Last season’s state championship team had two sets of twins and two other sets of brothers on it.

“Smyrna is a very small but dense pocket of people who love this sport,” Morrison said. “Then you have people like Rob Eby and Buddy Lloyd, people look up to those types of men. The community loves this sport and loves those guys.”

“If you’re from Smyrna, you don’t have to wrestle,” Clay Lloyd said. “But if you do, you’re part of a tradition and part of a family.”

As strong as ever

Smyrna hasn’t lost to a dual meet to a Delaware opponent since the 2012 Division I title match to Caesar Rodney.

Still, Howell is quick to say he isn’t invincible. In his first season (2005), he made a key decision by bumping a wrestler up in the final dual meet of the regular season against St. Mark’s. It didn’t work out and led to a run of kids getting pinned as Smyrna lost by 40 points.

Three days later was the state duals. Smyrna was seeded second in Division II and Hodgson was the top seed. Hodgson had defeated St. Mark’s by 25 during the regular season and looked to be favored over the Eagles.

Sure enough the two teams met during the championship and Howell had another tough decision on his hands. He said he could have shied away from making another risky move but he didn’t.

He bumped two of his wrestlers up a weight class and rolled the dice with a junior varsity wrestler in the first match. Before the title bout started, Howell noticed his junior varsity kid was breathing heavily, so he gave him one of his best speeches.

“I went up to him and said, ‘If you win this match, the dual meet is over, they can’t win if you win this match’” Howell says. “Sure enough he goes out and pulls off an upset.
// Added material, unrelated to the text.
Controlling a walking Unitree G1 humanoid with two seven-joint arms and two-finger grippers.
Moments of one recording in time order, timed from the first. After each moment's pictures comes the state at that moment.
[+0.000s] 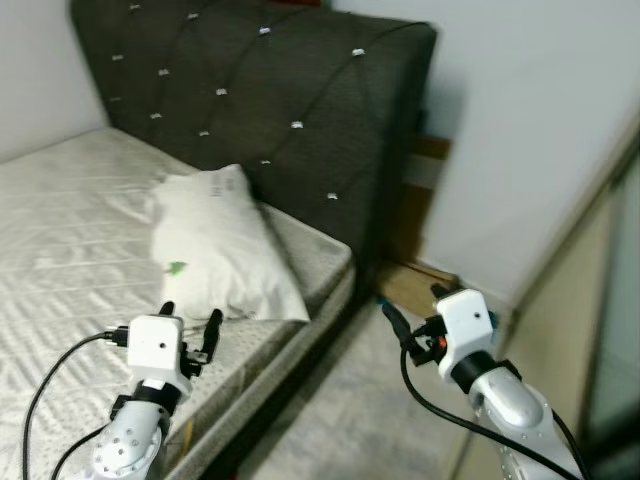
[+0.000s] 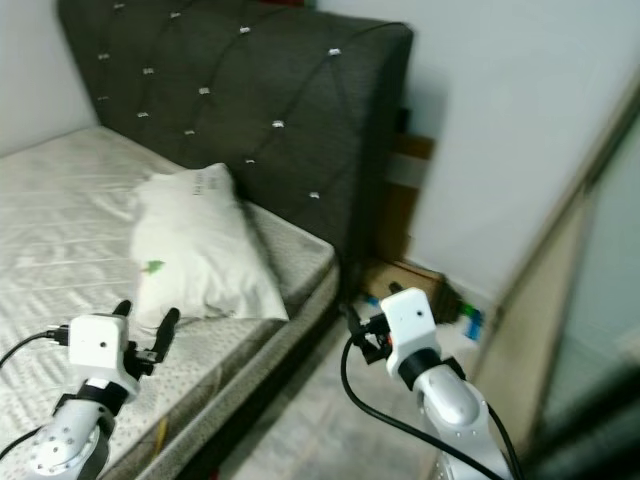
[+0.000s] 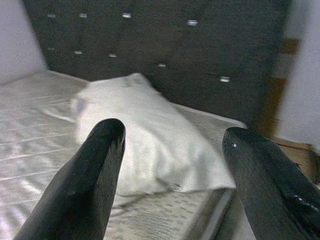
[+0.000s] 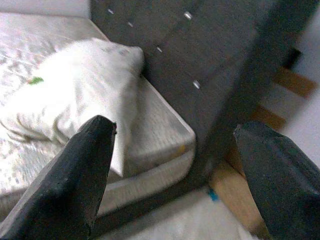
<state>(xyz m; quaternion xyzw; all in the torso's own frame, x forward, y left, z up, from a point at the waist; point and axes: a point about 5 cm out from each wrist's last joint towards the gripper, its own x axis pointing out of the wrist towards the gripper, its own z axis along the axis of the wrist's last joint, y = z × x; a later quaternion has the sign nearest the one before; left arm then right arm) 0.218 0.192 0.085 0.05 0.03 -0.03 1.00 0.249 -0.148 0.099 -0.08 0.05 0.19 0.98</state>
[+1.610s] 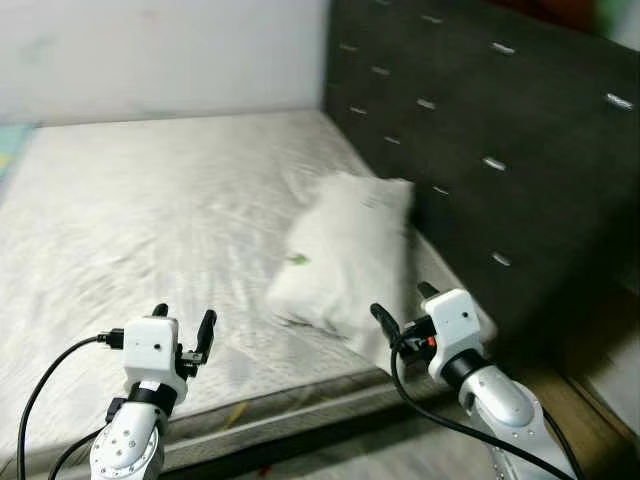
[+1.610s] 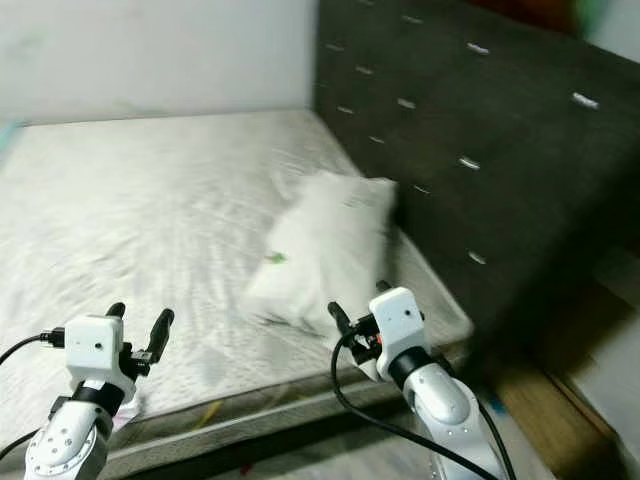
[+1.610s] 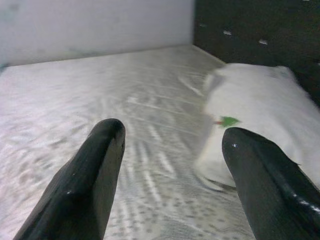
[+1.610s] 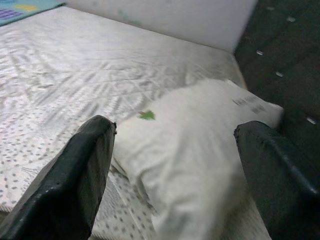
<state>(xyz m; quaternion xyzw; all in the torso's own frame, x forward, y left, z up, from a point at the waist) 0.220 0.192 0.084 0.05 0.03 -0.02 1.00 0.250 -0.143 0.099 -0.08 0.04 0.20 0.98</state>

Then we just rolled, 56-6.”

That junior varsity kid’s name? Matt Boyles, who ended up as Howell’s first individual state champion wrestler two years later.

Plenty of individual honors followed. Smyrna has had at least one state champion every year since 2011. In 2013 the Eagles had five champions, their highest mark of all-time. They came close to matching that a year ago with four.
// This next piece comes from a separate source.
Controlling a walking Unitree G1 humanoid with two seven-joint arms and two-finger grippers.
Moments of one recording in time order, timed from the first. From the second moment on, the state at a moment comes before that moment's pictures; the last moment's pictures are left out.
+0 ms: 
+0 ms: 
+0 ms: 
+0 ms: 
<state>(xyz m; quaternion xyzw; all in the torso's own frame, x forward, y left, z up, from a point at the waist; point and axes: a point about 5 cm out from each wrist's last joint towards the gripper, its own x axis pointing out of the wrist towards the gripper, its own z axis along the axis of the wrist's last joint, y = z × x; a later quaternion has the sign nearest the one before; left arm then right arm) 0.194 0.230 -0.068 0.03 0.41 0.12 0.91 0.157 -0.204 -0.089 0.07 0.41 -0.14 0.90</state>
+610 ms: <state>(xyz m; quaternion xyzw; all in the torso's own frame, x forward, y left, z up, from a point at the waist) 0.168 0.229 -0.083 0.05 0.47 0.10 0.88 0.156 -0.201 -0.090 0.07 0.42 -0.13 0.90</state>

While the individual titles are nice, Howell prefers the dual meets. Smyrna has won the last three team duals and the Eagles are favored again this season. Howell’s resume includes a dual meet win over McDonogh (Md.) last season when McDonogh was nationally-ranked, another first for the Smyrna program.

“The dual meets are so fun,” Howell said. “Especially the big dual meets when you’re measuring lineups four weeks ahead of time. I love those.”

Even though he didn’t start out as a Smyrna guy, Howell has been adopted by this community.

He said he always felt welcomed and never any pressure to live up to the legacy Eby started.

“I love wrestling and people here are thankful of people who give their time to the sport,” Howell said. “I really didn’t think I needed to do anything else than care about the kids and care about the program.”